PROBLEM STATEMENT: Repeat each line of the material below exactly as it appears, minus any pictures.

DATA EXTRACT:

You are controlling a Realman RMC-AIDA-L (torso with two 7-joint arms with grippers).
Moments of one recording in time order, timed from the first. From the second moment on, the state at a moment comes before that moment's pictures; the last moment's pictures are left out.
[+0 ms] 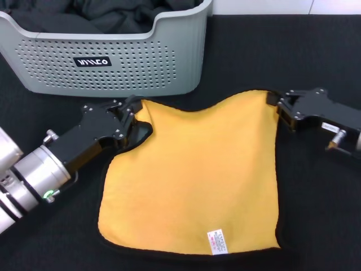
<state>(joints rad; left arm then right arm) -0.42 -2.06 1.73 0.03 0.35 1.42 -0.55 0.48 2.02 -1.40 -0.45 2.09 1.12 -2.08</state>
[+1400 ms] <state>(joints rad) -0.44 -2.08 1.72 0.14 0.37 1.20 0.25 0.57 2.03 -1.50 -0.45 2.10 0.92 -2.00</state>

ANSWER TO THIS TASK:
You are controlling a Realman RMC-AIDA-L (torso with two 7-joint arms with grippers).
Moments of one recording in time order, timed from the first. From the second moment on, the state at a moment comes before that moment's pictures; the last moment's pictures are left out.
[+0 ms] 
<state>(joints rad; left arm then right arm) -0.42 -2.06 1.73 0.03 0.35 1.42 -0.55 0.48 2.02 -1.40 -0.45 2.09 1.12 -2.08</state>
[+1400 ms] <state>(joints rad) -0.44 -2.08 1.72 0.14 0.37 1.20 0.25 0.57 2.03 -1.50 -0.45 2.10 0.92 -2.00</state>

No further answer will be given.